**TASK OBJECTIVE**
The material below holds pictures; leave them out and reproduce exactly the lines from the one with "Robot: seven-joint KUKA" through the one with "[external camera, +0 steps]", inclusive.

**AVAILABLE DATA**
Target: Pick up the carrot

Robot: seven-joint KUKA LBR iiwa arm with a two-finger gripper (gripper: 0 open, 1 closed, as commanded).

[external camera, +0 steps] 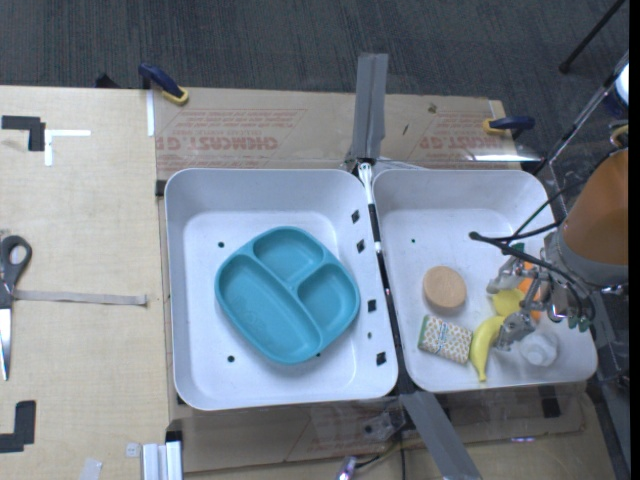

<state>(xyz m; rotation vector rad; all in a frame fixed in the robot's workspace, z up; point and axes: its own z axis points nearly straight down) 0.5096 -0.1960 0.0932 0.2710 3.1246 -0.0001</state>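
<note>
Presently noted at the right side of the frame: arm [598, 218], grey with orange band, reaching into the right bin [450, 176] from the frame's right edge. Gripper [522, 313] down low over the bin's right portion, amid a cluster of items. Pincer state: cannot tell, open or closed, owing to clutter and small detail at that spot. Carrot [541, 301] recorded as a small orange piece in the right part of the right bin, directly against the gripper, on its right-hand side in the frame; cannot tell whether gripped or merely touching. Yellow item [506, 301] just left of the gripper. Banana [484, 344] below and left of the gripper, near the bin's lower edge, lying close beside a patterned packet [445, 338]. Round tan disc [444, 289] above the packet, apart from the gripper. Clear cup [541, 352] just below the gripper, in the bin's lower right corner. Black cable [510, 236] trailing across the bin's upper right. Left bin [260, 175] at frame centre, bearing a teal divided plate [288, 293]. Scissors [10, 288] at the far left edge, on the bench, well apart from both bins.
</note>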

**EXERCISE RESULT**
Robot: seven-joint KUKA LBR iiwa arm with a two-finger gripper (gripper: 0 open, 1 closed, as commanded).

[external camera, +0 steps] 

No additional output is needed.